Update Deno version to 2.5

[randallb]

Chore

Describe the chore

I'd like to upgrade the edge runtime from 2.1 to 2.5.

Additional context

I'm happy to dev this effort.

[nyannyacha]

Generally, upgrading the Deno codebase in edge-runtime requires overhauling three major components: crates/deno_facade, deno/, and vendor/.

But since we currently lack documented guidelines for this task, it could be a challenging journey for you. So, we generally do not recommend doing it yourself.

We currently expect updates toward version 2.5 to begin early next year.

[riderx]

@nyannyacha the current Deno version is 2.1; it was released 1 year ago. Early next year, will makes 2.5 already 6 months old. Can we get a better timeline for minor versions? Deno docs do not keep old documentation up, so we always deal with a deprecated doc because we lag a lot from minor versions, which is quite ineffective.

[kallebysantos]

Hey @riderx, pls check this answer

Deno itself is composed by multiples crates (sub-packages) so in fact theses LTS are just a version pins over all theses crates, it means that is possible to upgrade theses packages deps gradually. Also the edge-runtime is not a directly 1:1 with upstream and a loot of things was cherry-picked/cloned and customised. This also applies for security patches and bug fixes, so even on 2.1 we can still grab something from latest.

[riderx]

@kallebysantos thanks for enlightening me on this; I do understand the flexibility, but I'm not really sure if that's helpful here to remove confusion.

Following as closely as possible the version that is in a public release is the way to keep confusion as low as possible.

I checked in deno-core there are 4 commits that are not in Deno upstream.

I also saw there are some others fork from Deno; https://github.com/supabase/deno_core https://github.com/supabase/eszip https://github.com/supabase/rusty_v8

That really doesn't help us trust the runtime. I literally use it less and less as it's impossible to know what is in the version we use. That may be why Drizzle Postgres has an SSL issue, and no one gets why.

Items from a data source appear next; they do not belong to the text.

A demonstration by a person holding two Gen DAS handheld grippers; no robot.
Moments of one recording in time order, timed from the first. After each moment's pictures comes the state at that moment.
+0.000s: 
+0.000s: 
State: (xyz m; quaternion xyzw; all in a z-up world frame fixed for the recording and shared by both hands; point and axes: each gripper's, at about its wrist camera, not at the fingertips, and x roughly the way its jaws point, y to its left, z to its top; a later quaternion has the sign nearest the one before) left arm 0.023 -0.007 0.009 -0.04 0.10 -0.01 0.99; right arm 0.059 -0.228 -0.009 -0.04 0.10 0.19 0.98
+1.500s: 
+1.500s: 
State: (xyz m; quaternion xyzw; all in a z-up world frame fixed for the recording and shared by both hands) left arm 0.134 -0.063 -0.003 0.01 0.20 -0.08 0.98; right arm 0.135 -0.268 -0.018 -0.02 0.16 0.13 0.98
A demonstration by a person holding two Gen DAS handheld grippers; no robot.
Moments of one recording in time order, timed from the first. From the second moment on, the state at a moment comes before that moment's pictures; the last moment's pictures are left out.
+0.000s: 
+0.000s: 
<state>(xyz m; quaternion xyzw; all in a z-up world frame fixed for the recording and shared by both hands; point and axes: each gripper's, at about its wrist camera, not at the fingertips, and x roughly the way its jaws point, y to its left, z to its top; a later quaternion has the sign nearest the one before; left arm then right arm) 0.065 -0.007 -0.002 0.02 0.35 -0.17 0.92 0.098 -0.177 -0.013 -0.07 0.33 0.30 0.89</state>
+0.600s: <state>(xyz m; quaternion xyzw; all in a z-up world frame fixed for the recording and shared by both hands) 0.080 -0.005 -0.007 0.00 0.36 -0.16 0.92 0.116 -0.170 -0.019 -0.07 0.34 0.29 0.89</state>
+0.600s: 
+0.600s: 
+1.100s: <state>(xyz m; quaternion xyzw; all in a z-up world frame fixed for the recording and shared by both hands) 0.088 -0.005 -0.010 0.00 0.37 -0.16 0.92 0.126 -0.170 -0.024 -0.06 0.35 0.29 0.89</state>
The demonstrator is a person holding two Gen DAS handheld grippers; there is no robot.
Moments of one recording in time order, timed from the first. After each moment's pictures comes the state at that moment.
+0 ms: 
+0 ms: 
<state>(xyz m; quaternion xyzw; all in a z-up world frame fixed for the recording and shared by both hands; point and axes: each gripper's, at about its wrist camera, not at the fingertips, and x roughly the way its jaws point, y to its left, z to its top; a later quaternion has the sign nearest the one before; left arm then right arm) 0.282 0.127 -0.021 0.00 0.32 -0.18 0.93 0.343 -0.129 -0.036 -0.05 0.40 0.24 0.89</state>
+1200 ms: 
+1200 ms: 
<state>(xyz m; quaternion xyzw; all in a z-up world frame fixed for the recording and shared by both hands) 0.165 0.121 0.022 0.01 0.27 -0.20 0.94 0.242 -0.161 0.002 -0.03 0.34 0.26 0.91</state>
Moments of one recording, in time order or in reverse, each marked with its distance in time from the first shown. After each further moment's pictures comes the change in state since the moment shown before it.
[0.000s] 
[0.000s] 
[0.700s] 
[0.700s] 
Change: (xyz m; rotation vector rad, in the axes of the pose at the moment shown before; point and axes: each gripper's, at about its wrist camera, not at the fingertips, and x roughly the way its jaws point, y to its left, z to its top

I really love Deno, but the way it exists in Supabase makes it really hard to deal with. I know lately there is some discussion to have other runtimes, I dont believe Deno is the issue, most of the issue would be fixed if we had the most up to date and complete Deno version.

[kallebysantos]

Hey @riderx, I do understand the confusion and I'm sure that Supabase team does as well. There's already internal plans to improve the version compatibility and Deno support.

I really love Deno, but the way it exists in Supabase makes it really hard to deal with. I know lately there is some discussion to have other runtimes, I dont believe Deno is the issue, most of the issue would be fixed

Yes, Deno does a great job and in fact is not the issue here. The current Edge Runtime codebase is a bit challenging to maintain and requires great tech skills, that's why I believe that they prefer to slow major version upgrades 😔 But I'm sure that even its not being pinned to latest version, they can apply security patches and cherry pick fixes from upstream. If you're facing some 2.1 compatibility problem or think that some upstream feature can be relevant, please open a gh issue for it 💚

[riderx]

Thanks for sharing. I wish I could help. Right now I don't get why there are forks of most Deno packages, plus I have little Rust understanding.